┌────────

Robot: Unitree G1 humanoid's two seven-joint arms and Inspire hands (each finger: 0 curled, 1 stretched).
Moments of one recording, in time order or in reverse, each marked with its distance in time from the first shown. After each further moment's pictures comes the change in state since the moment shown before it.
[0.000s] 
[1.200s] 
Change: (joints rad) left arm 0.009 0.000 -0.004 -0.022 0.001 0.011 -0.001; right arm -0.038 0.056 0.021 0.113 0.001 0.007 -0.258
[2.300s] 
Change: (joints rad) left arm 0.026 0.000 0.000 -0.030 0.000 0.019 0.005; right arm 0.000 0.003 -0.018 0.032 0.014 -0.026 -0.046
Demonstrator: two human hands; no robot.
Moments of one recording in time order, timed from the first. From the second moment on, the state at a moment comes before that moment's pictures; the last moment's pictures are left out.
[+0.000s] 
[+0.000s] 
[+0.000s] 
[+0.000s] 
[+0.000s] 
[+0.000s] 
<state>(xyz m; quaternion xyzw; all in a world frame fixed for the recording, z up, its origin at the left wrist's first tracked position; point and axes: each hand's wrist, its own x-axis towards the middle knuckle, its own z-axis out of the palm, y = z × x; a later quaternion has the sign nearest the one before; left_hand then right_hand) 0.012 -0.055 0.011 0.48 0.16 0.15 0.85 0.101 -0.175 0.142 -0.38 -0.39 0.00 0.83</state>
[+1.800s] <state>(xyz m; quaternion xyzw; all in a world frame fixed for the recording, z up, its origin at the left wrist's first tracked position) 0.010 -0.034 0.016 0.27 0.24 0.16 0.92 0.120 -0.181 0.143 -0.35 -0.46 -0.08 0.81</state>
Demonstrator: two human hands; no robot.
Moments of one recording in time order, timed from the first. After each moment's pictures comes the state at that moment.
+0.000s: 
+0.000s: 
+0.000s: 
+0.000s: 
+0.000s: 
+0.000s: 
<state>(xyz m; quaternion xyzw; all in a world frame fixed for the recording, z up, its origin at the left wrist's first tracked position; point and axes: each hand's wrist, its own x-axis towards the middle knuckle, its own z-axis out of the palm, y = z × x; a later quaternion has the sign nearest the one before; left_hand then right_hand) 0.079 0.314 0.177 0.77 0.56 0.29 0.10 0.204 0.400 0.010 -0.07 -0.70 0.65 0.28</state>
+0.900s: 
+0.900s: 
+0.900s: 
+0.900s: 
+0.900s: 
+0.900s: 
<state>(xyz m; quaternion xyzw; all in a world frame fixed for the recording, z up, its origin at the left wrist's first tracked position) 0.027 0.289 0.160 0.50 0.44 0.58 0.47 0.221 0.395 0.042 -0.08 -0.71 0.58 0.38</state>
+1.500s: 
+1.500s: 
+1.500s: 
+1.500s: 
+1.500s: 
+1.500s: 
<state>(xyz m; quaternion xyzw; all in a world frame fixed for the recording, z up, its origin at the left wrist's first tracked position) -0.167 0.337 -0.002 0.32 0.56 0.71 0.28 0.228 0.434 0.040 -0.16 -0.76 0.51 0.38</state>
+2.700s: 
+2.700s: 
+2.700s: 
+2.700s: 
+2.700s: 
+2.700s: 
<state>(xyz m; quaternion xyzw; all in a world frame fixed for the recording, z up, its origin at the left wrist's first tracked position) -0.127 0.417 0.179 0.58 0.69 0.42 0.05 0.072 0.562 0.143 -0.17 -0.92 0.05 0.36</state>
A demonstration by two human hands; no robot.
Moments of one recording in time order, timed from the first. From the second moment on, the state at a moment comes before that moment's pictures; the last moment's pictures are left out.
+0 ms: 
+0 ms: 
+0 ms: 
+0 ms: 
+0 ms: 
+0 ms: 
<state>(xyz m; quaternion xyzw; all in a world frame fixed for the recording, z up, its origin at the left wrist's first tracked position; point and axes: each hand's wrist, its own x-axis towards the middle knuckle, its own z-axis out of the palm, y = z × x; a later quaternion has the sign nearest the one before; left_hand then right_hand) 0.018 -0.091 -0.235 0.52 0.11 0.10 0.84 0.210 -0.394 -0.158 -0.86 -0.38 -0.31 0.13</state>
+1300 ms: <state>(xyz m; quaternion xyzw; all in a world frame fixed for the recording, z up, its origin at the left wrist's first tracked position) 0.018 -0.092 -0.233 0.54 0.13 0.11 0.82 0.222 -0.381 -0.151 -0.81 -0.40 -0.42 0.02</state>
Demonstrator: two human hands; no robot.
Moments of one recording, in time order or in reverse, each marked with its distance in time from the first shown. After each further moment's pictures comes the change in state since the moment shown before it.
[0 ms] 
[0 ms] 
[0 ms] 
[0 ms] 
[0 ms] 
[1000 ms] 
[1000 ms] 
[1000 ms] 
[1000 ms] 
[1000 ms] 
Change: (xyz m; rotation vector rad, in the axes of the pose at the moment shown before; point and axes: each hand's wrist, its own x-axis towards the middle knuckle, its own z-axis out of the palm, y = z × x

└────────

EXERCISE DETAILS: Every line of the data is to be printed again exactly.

RESPONSE:
Robot: Unitree G1 humanoid's two seven-joint arms and Inspire hands (each finger: 0 curled, 1 stretched).
Moments of one recording, in time order or in reverse, each marked with its distance in time from the first shown. After each further moment's pictures comes the change in state since the moment shown before it.
[0.000s] 
[1.200s] 
Change: (joints rad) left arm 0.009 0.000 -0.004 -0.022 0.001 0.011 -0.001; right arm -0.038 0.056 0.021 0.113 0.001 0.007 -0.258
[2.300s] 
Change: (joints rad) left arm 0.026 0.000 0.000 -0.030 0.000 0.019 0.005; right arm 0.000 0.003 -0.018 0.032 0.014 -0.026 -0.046
Demonstrator: two human hands; no robot.
Moments of one recording in time order, timed from the first. From the second moment on, the state at a moment comes before that moment's pictures; the last moment's pictures are left out.
[+0.000s] 
[+0.000s] 
[+0.000s] 
[+0.000s] 
[+0.000s] 
[+0.000s] 
<state>(xyz m; quaternion xyzw; all in a world frame fixed for the recording, z up, its origin at the left wrist's first tracked position; point and axes: each hand's wrist, its own x-axis towards the middle knuckle, its own z-axis out of the palm, y = z × x; a later quaternion has the sign nearest the one before; left_hand then right_hand) 0.012 -0.055 0.011 0.48 0.16 0.15 0.85 0.101 -0.175 0.142 -0.38 -0.39 0.00 0.83</state>
[+1.800s] <state>(xyz m; quaternion xyzw; all in a world frame fixed for the recording, z up, its origin at the left wrist's first tracked position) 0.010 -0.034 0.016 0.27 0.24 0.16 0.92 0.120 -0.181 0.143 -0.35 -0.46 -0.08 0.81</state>
Demonstrator: two human hands; no robot.
Moments of one recording in time order, timed from the first. After each moment's pictures comes the state at that moment.
+0.000s: 
+0.000s: 
+0.000s: 
+0.000s: 
+0.000s: 
+0.000s: 
<state>(xyz m; quaternion xyzw; all in a world frame fixed for the recording, z up, its origin at the left wrist's first tracked position; point and axes: each hand's wrist, its own x-axis towards the middle knuckle, its own z-axis out of the palm, y = z × x; a later quaternion has the sign nearest the one before; left_hand then right_hand) 0.079 0.314 0.177 0.77 0.56 0.29 0.10 0.204 0.400 0.010 -0.07 -0.70 0.65 0.28</state>
+0.900s: 
+0.900s: 
+0.900s: 
+0.900s: 
+0.900s: 
+0.900s: 
<state>(xyz m; quaternion xyzw; all in a world frame fixed for the recording, z up, its origin at the left wrist's first tracked position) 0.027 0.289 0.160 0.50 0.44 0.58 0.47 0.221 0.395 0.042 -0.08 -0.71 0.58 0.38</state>
+1.500s: 
+1.500s: 
+1.500s: 
+1.500s: 
+1.500s: 
+1.500s: 
<state>(xyz m; quaternion xyzw; all in a world frame fixed for the recording, z up, its origin at the left wrist's first tracked position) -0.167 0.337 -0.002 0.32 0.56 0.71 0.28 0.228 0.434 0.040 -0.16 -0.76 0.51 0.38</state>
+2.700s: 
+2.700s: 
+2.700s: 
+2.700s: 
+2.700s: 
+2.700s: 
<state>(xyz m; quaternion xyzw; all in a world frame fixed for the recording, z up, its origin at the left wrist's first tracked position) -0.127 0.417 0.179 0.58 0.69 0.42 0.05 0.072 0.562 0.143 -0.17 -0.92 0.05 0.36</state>
A demonstration by two human hands; no robot.
Moments of one recording in time order, timed from the first. From the second moment on, the state at a moment comes before that moment's pictures; the last moment's pictures are left out.
+0 ms: 
+0 ms: 
+0 ms: 
+0 ms: 
+0 ms: 
+0 ms: 
<state>(xyz m; quaternion xyzw; all in a world frame fixed for the recording, z up, its origin at the left wrist's first tracked position; point and axes: each hand's wrist, its own x-axis towards the middle knuckle, its own z-axis out of the palm, y = z × x; a later quaternion has the sign nearest the one before; left_hand then right_hand) 0.018 -0.091 -0.235 0.52 0.11 0.10 0.84 0.210 -0.394 -0.158 -0.86 -0.38 -0.31 0.13</state>
+1300 ms: <state>(xyz m; quaternion xyzw; all in a world frame fixed for the recording, z up, its origin at the left wrist's first tracked position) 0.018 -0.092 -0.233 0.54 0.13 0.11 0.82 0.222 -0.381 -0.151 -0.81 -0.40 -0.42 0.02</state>
Demonstrator: two human hands; no robot.
Moments of one recording, in time order or in reverse, each marked with its distance in time from the first shown. After each further moment's pictures comes the change in state since the moment shown before it.
[0 ms] 
[0 ms] 
[0 ms] 
[0 ms] 
[0 ms] 
[1000 ms] 
[1000 ms] 
[1000 ms] 
[1000 ms] 
[1000 ms] 
Change: (xyz m; rotation vector rad, in the axes of the pose at the moment shown before; point and axes: each hand's wrist, its own x-axis towards the middle knuckle, its own z-axis out of the palm, y = z × x

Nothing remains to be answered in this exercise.